И уж вовсе нес несуразицу критик-дилетант, некто М. М. из «Ленинских искр», наверняка по заказу чиновничьего центра педологов. Цитировать его не стану, а приведу некоторые антиаргументы О. Адамовича из «Смены» (19 окт.), который назвал свое выступление «Травить нельзя и зубоскалить тоже…». Большинство критиков «признали ценность новой постановки ТЮЗа, — писал он. В чем она, эта ценность? В том, что здесь (почитай, впервые) сделана (и довольно удачно) попытка показать обновленную и на новом, советском материале рассказанную сказку…» Но «совершенно неожиданно пионерская газета «Ленинские искры» стала на позиции прямой неприкрытой — не критики — травли спектакля и ТЮЗа вообще…» Автор приводил множество нелепостей нападок. Приведу одну из них, или, как он называет, «Залп № 1», в котором газета ругает пьесу «за то, что в ней не показаны пионерские лагеря, законы и обычаи, жизнь в отряде и прочая, прочая…» И объясняет, что пьеса «рассказывает не о лагере, а о домашнем житье-бытье и делах пионерки». (Подчеркнуто автором.) И тому подобное.

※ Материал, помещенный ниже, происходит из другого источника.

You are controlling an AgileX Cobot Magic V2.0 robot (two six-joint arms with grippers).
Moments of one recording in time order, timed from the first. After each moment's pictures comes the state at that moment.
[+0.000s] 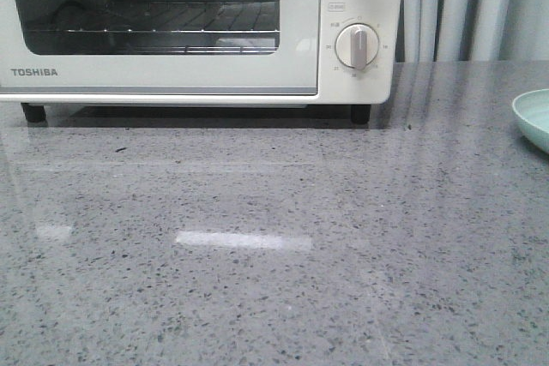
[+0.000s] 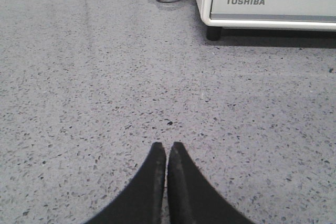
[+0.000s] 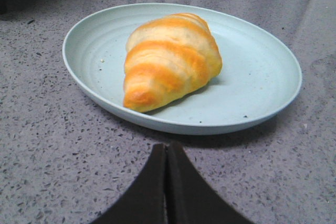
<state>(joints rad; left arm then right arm) -0.03 0.00 0.00 0.02 0.34 0.04 -0.02 -0.01 0.01 -0.09 0.34 -0.03</state>
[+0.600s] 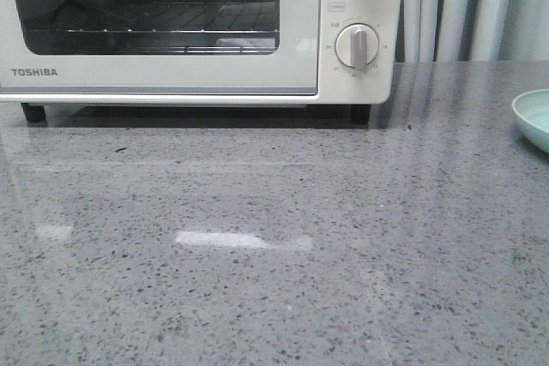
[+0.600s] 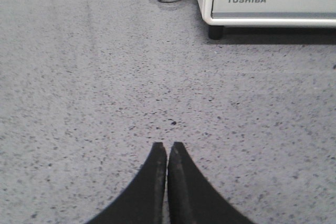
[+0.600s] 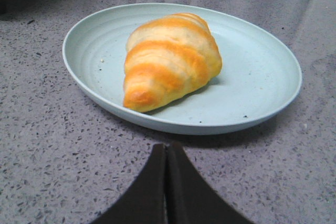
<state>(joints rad) -0.03 0.00 0.00 0.09 0.34 0.04 -0.02 -0.01 0.01 -0.09 0.34 -0.03</state>
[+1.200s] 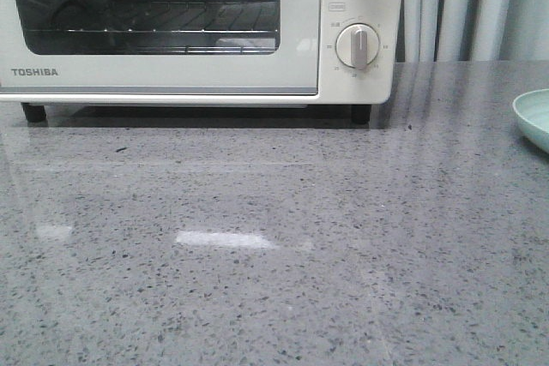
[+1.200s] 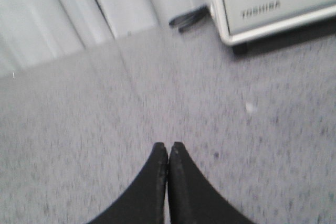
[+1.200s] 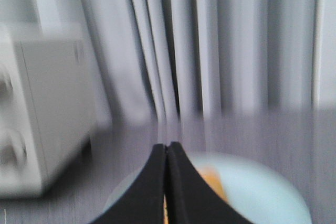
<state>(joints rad) -0.03 0.00 0.00 0.36 0.20 0.05 -0.02 -0.01 0.01 0.09 -0.18 0.00</state>
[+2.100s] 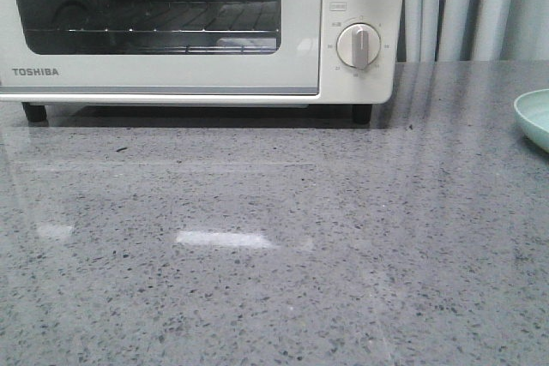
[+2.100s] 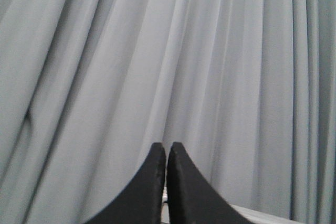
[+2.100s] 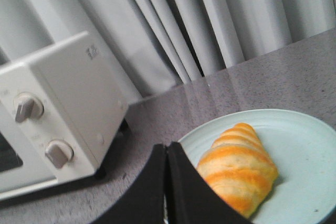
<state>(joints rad) -0.04 0.00 -0.02 0.06 -0.54 -0.31 -0.02 -0.01 -0.21 0.11 0.29 0.24</state>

Не знаю, утешило ли это заступничество драматурга. Но кто-то из острословов в редакции после этой полемики все приставал к Шварцу — «а почему ты не показал пионеров в бане?» И вот в редакции началась новая «игра»: а давайте покажем пионеров на огороде… на заводе… на лыжах и коньках… на речке и на печке… в хате и на аэроплане…

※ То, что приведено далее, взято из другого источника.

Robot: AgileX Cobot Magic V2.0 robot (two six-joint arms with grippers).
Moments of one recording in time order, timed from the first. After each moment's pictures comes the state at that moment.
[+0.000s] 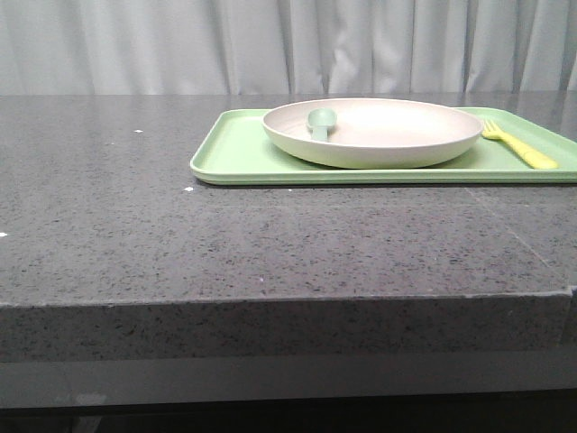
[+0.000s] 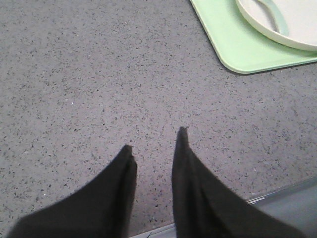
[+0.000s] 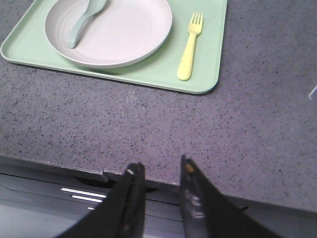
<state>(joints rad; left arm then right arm) -0.06 0.70 -0.82 -0.32 0.89 0.30 0.11 0.53 -0.95 0.09 1.10 -0.02</state>
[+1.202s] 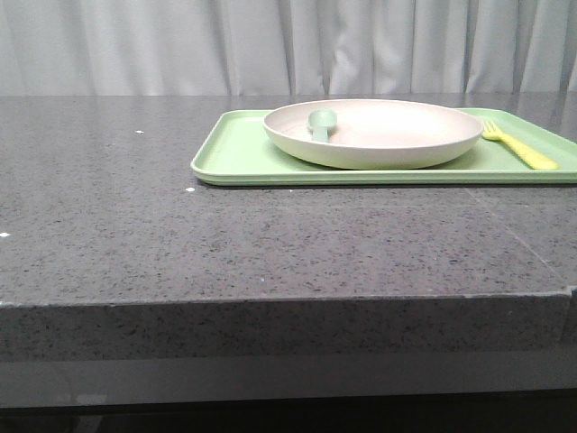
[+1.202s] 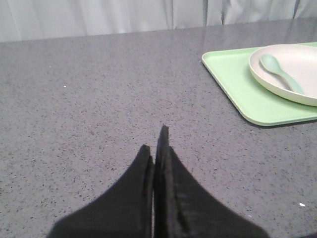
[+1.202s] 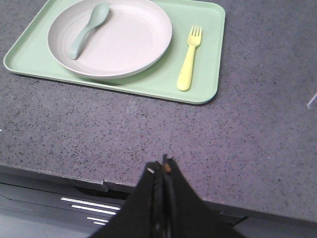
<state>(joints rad) -0.06 0.24 -0.47 -0.27 0.56 0.29 0.11 0.53 -0.95 0.09 1.07 -0.02</state>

И писали о пионерах на речке и на лыжах, на заводе и на огороде… Полистайте «Ежей» и «Чижей», посмотрите отдельные издания той поры. Все вы это найдете. В том числе и у Шварца.

Артисты любили играть в «Ундервуде». Зрители постоянно наполняли зал. Но спектаклю не дали умереть естественной смертью.

27 июня 1930 года в ТЮЗе обсуждался «Производственно-репертуарный план на сезон 1930/31 гг.», на котором, среди прочих проблем, возник вопрос об исключении «Ундервуда» из репертуара.

Из протокола: «т. Натан (Штейнварг) возражает против оставления в резерве «Ундервуда», снять который требует пионер-организация вокруг «Ленинских искр»..; т. Периль (ЛООНО) считает, что «Ундервуд» следует снять совсем…» Им возражает Б. Зон, который спрашивает «рационально ли снимать его после одного сезона и столь определенного успеха у зрительного зала, у прессы и комсомола?».

«Т. Ландис напоминает, что ГИЗ издает сейчас «Ундервуд». Как согласовать это со снятием его с репертуара?», а «т. (Н.) Бахтин (ТЮЗ) сообщает о том, что в школе было проведено обсуждение пьесы, и школьники высказались за сохранение её в репертуаре. Делегатское собрание высказалось и за, и против. Комсомольская печать дала положительный отзыв». И т. д.

И тем не менее было принято решение «снять с постановки пьесы «Ундервуд», «Том Сойер», «Дети Индии» и «Принц и нищий»», вероятно, чтобы ему одному не было скучно.

«Ундервуд» в 1930 году вышел отдельным изданием, но уже больше никогда и нигде не был поставлен. Однако в 1934 году журнал «Репертуарно-инструктивные письма по театру» (№ 7) будет рекомендовать «Ундервуд» к постановке, как «пьесу очень занимательную по сюжету, интрига которого построена умело и интересно, персонажи очень красочны и ярки. Язык живой, выразительный и высококачественный в литературном отношении». Тем не менее «малая актуальность заставляет удержаться от прямой рекомендации этой пьесы. Но надо признать, что литературные и сценические её достоинства ставят её выше большинства пьес нашего детского репертуара». Не «прямая рекомендация», вероятно, означала её не приказную установку: хотите — ставьте, хотите — не ставьте. И не ставили.